Goal of the exercise: Count the lines in the following data that include "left". Please write only the number.
--- Exercise data Enclosed Below ---
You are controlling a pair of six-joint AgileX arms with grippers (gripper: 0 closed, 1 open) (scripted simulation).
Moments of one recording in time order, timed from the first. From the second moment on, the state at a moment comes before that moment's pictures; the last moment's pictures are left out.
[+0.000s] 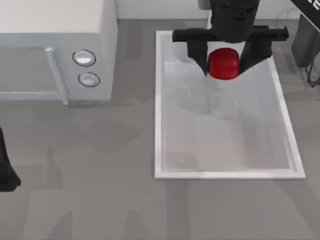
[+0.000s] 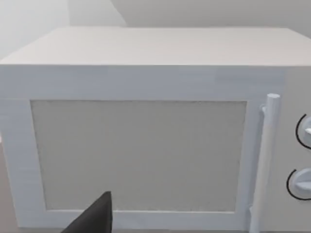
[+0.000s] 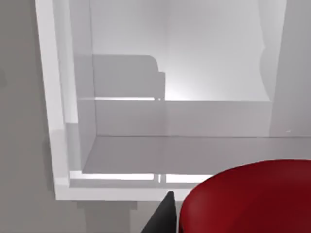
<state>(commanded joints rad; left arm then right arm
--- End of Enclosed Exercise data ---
Your solution: 2